_Task instructions:_ Please tally the lines below that contain the word "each" and reply with the total alone.

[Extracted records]
((

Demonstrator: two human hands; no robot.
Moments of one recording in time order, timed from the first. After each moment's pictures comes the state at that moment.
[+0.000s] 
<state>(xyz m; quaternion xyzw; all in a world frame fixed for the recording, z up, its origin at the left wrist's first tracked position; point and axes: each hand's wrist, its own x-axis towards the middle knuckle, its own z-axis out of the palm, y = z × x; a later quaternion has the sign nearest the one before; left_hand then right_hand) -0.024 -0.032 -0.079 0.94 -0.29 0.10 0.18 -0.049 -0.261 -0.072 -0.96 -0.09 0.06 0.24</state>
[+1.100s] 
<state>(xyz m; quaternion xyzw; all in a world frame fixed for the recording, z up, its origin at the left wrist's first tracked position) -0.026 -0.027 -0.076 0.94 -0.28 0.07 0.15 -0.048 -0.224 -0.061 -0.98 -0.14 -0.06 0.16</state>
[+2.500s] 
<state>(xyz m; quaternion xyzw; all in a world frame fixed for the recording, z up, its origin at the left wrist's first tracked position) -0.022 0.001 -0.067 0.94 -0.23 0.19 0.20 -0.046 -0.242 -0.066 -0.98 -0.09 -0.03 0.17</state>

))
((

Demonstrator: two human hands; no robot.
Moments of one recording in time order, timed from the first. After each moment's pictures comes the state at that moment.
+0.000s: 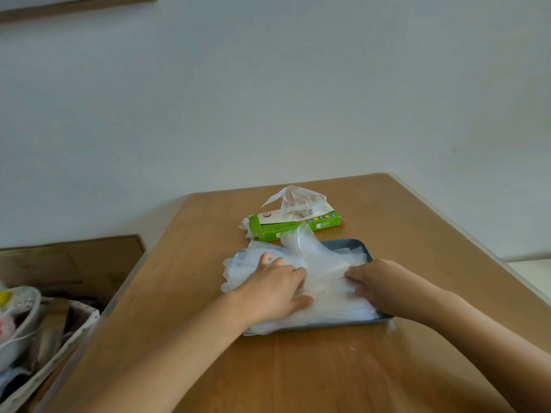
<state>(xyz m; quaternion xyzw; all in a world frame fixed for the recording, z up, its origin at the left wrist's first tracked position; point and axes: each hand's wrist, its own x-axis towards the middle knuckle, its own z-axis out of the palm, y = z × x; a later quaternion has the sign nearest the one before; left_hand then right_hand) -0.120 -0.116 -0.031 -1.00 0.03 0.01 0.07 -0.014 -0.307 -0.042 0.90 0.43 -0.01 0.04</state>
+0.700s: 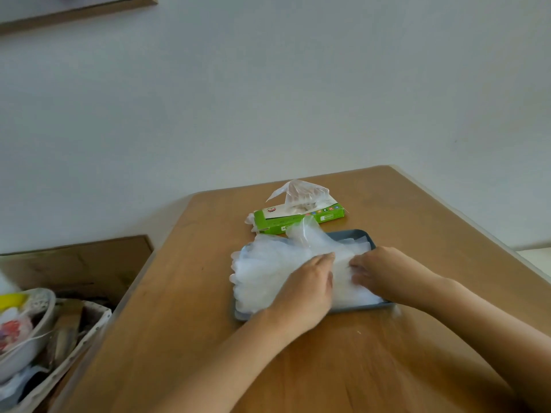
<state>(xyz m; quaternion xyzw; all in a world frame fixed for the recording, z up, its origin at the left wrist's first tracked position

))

_Answer to this problem:_ 4